The committee’s key recommendations to address these concerns are:

  • The overall quantum of fees charged for bringing cases to an employment tribunal should be substantially reduced.
  • The thresholds for fee remission should be increased.  
  • The remission system should be simplified so that the income and capital thresholds assume both parts of the fee will be paid, and only one application for remission should be required.
  • The distinction between type A and type B claims should be replaced with a more subtle three-tier system, or fees should be set based on the value of the claim, with the potential for them to be waived entirely below a set level.
  • Special consideration should be given to women who are alleging pregnancy or maternity discrimination, for whom, at least, the time limit of three months for bringing a claim should be reviewed.  
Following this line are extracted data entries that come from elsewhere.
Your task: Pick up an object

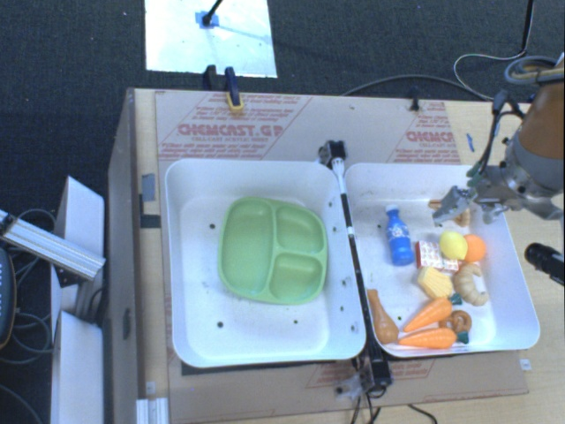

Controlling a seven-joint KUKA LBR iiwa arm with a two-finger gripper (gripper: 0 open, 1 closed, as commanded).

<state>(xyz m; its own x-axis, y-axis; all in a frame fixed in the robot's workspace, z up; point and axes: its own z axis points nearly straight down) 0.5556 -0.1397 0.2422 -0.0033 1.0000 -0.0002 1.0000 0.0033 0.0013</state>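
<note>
Two white bins stood side by side on the bench (265, 122), and you could see the arm reaching in from the right over the right bin (521, 303). The hand (455, 206) hovered above that bin's far part, near the blue bottle (399, 237); whether it was released or clenched, I cannot tell, and nothing was visible inside it.

Your things to pick all lay in the right bin: the bottle standing a little apart, then a crowded group with a yellow lemon (453, 245), an orange ball (475, 248), a piece of corn (435, 283), two carrots (430, 325) and a tan chicken leg (381, 318) by the near-left corner. The left bin (190, 237) held only a green divided plate (272, 251).

I judge these are light, stiff plastic toys with smooth skin, so round ones may slip away. The bottle looked the easiest choice for you: take it across its narrow body, where free space is on both sides.
</note>
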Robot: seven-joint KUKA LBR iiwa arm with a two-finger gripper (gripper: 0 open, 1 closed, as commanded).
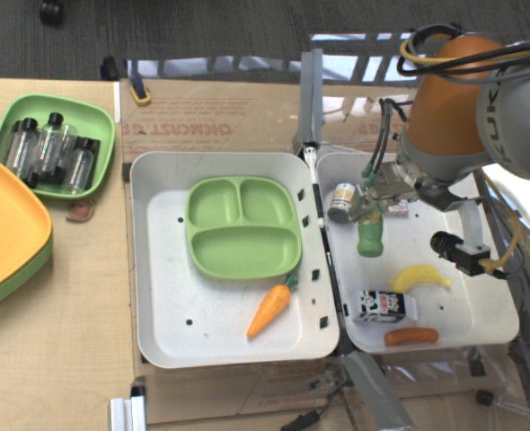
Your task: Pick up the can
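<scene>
The can [341, 201] is small and silver with a printed label. It lies on its side in the far left corner of the right bin [490, 326]. My gripper [375, 197] hangs under the orange wrist band, just right of the can and over the top of a green bottle [370, 238]. I see nothing held in the gripper. The arm's body hides the bin floor behind it.
In the right bin there are also a banana [424, 278], a black and white carton [383, 305] and a red sausage [411, 336]. The left bin [157, 330] holds a green divided plate [243, 226] and a carrot [269, 310]. Off to the left stand a green tray of bottles [53, 146] and orange plates [9, 236].
</scene>
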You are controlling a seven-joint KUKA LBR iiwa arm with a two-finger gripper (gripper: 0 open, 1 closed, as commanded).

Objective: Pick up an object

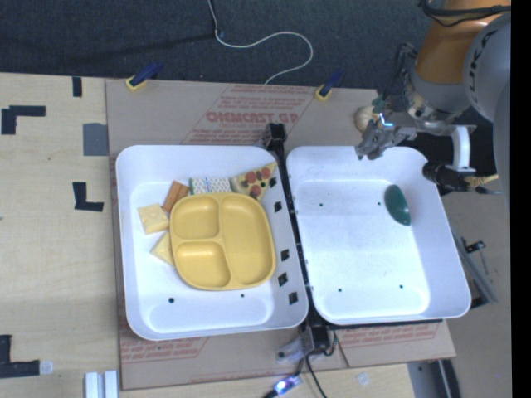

This report is welcomed by those with concerns about the impact of employment tribunal fees on access to justice, and the fact that some unscrupulous employers have been able to resist settling claims based on a gamble that low-paid staff would not be able or willing to stump up the money required to pursue a claim for unpaid wages.  

The Law Society has urged the MoJ to ‘act swiftly on the justice committee’s recommendation that the fees charged in the employment tribunal should be substantially reduced’.  

In the meantime, Unison has continued to pursue its quest for judicial review. Its second attempt failed at the High Court in 2014 and at the Court of Appeal in 2015, but leave to appeal to the Supreme Court has now been granted and the appeal is set for December 2016. Let us hope that the government will have been able to produce the outcome of its own review by then.